Critique of chipping sparrow coalition paper

Our critique of a recent paper on chipping sparrow territorial coalitions was published in Biology Letters. The original paper by Sarah Goodwin and Jeff Podos of UMass suggested that the male sparrows form territorial alliances in response to simulated intrusions that depend on the performance levels of the songs sung by the allies and the intruder. We found that the paper had some serious flaws including:

  1. all subjects and their presumed neighbors were non-banded and most neighbors not even recorded before or after the experiment, complicating the conclusions about their identities;
  2. the authors did not rule out alternative non-cooperative scenarios that may have led to the presence of extra birds during some of the simulated intrusions;
  3. analyses were carried out on an inadequate metric of trill performance (namely trill rate) and analyses on better metrics such as vocal deviation were not reported because apparently they yielded no significant effect;
  4. there were numerous problems with the analyses on coalition forming which led to inflated p-values, at least some of which can be shown to be non-significant once corrected.

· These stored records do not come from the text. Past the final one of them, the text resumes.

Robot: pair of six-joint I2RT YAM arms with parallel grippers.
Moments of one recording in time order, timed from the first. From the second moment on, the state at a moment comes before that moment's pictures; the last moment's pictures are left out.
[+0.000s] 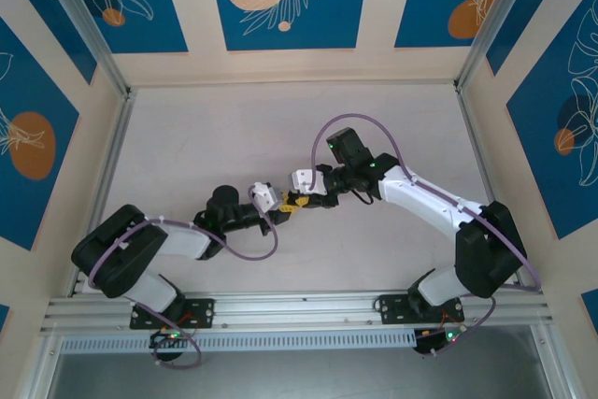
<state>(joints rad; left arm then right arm) -0.67 1.51 0.35 0.94 0.49 0.15 0.63 1.46 1.05 -0.52 -0.63 -1.02</state>
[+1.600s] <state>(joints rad) -0.67 1.41 0.36 0.71 0.45 0.19 0.71 1.53 1.10 -0.58 -0.47 -1.04</state>
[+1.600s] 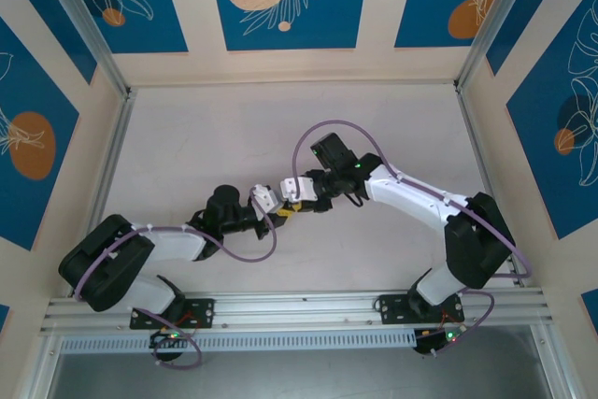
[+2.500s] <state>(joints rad) -0.67 1.39 0.37 0.61 0.41 0.23 0.70 1.54 1.02 -0.52 -0.45 -0.96</state>
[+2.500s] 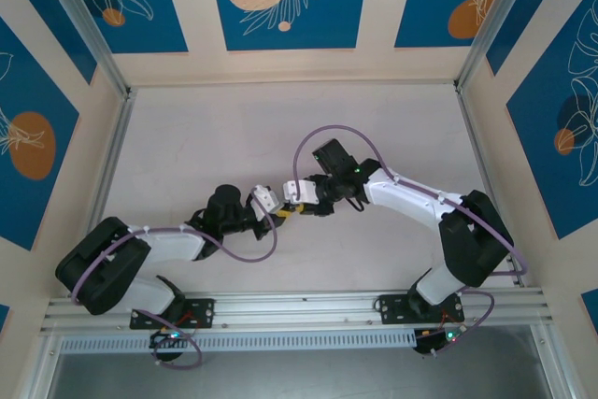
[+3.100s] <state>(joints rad) -0.68 1.41 0.49 0.43 0.32 0.37 0.61 1.49 0.88 -0.42 -0.50 -0.80</state>
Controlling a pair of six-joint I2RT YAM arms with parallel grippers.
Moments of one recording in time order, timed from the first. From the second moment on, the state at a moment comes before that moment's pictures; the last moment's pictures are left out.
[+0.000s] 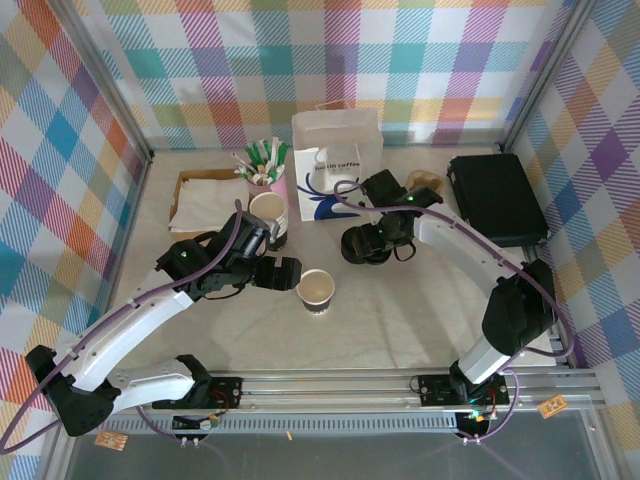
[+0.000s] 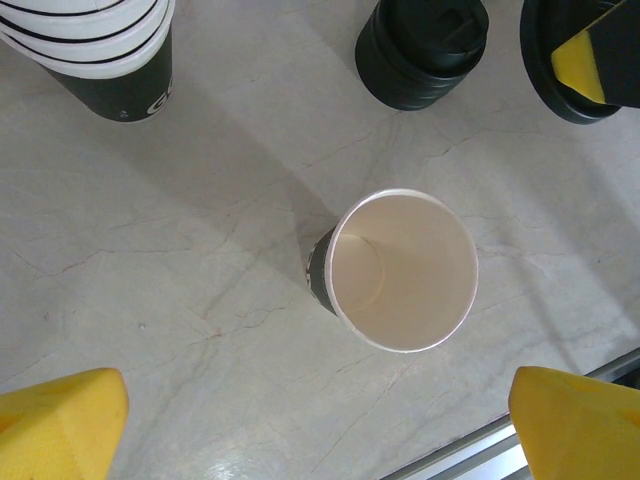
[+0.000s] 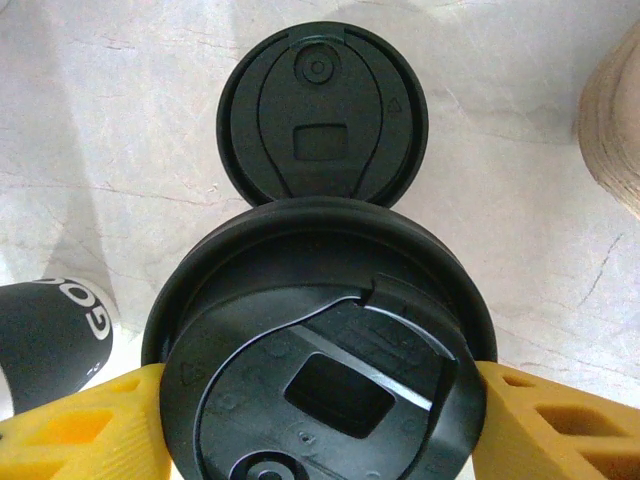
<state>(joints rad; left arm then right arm) -0.76 1.11 1.18 -1.02 -0.05 -0.50 0.58 1.60 1.40 -1.02 0.01 0.20</state>
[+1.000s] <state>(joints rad) -0.76 0.95 1.12 -1.17 -0.19 -0.69 0.80 1.49 1.65 -1.29 -0.09 0.24</state>
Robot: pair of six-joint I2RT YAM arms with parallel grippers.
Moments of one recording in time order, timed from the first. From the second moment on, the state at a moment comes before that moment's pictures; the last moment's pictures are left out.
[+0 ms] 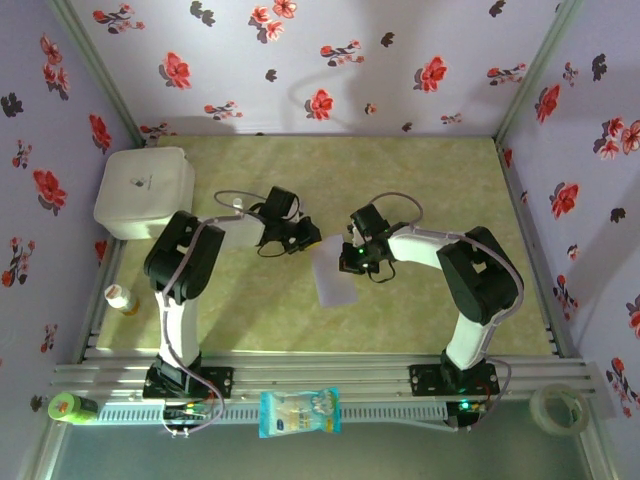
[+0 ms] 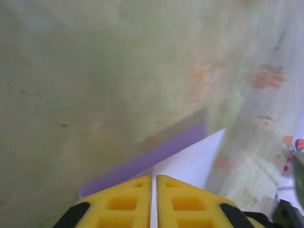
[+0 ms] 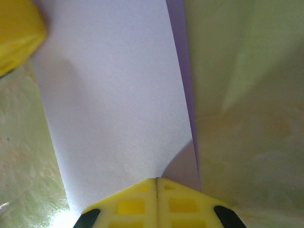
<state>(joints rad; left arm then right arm) -0.55 2.01 1.16 -0.08 0.50 -0.85 0.57 1.78 0.95 -0.35 -0.36 0.61</state>
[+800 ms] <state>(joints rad) -0.49 2.03 1.24 -0.19 0.36 -0.84 0.57 1.77 0.93 -0.31 -0.37 0.61</state>
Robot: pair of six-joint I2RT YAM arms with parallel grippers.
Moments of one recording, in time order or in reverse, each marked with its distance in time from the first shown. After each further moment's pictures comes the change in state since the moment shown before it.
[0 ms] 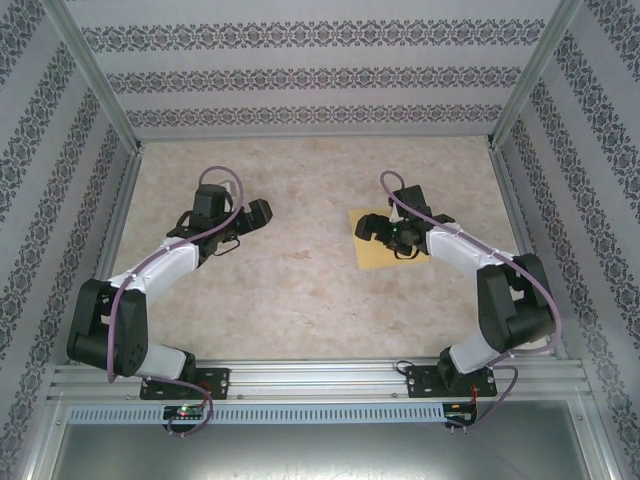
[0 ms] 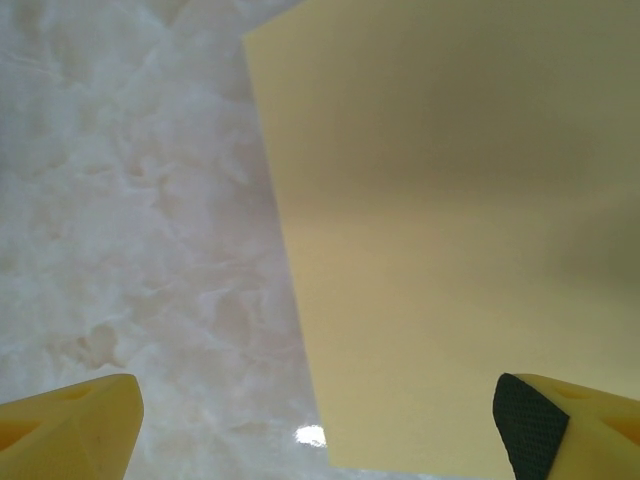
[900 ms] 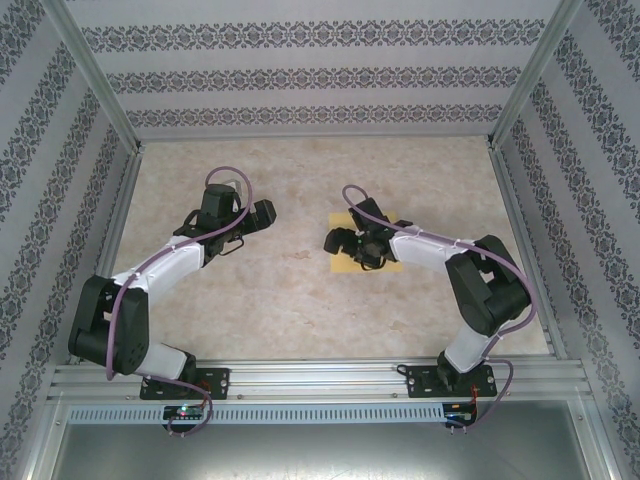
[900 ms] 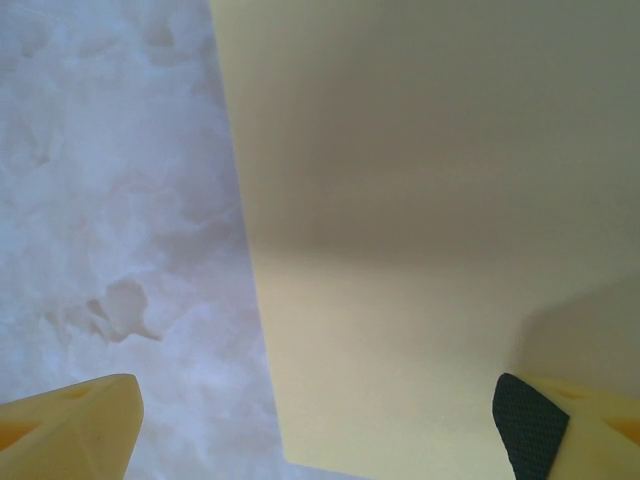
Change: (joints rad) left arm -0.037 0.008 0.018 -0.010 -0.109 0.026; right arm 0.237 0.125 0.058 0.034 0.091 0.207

You can read our critique and the reply by Goodwin and Podos by clicking the respective links. Based on the above points and others we argued that the conclusions by the authors had no empirical footing. The authors in their reply declare that they stand by their original methods, design and analyses, rather unconvincingly in my opinion. As far as I can tell, their main defense is that they can identify individuals from song (but given that most neighbors are not recorded before or after the experiment, this wouldn’t help them to ascertain that these are neighbors or that these birds are there too “cooperate”), and some rather weak arguments regarding the statistics. In particular, although they grant that all of their original binomial tests gave inflated p-values, they manage squeeze out a p-value smaller than 0.05 for one of them and that seems to be the last thread they hang on to. Ironically, this made-to-order test (see the definition of p-hacking) is also incorrect- the authors use the “observed” chance levels for 3 subjects and 0.74 for the rest of the subjects, but to be correct they actually would have to re-calculate the chance levels for the remaining six (in reality five) subjects. If the 3 subjects that they have trill rate information on presumed neighbors are the ones with the highest trill rate than the chance level for the remaining 6 would be 0.90 and the binomial test would not give a significant effect anymore.

My hope is that our critique will illustrate the pitfalls of studying social behavior in otherwise unmarked individuals as well as establish more rigorous standards for future claims of complex social strategies.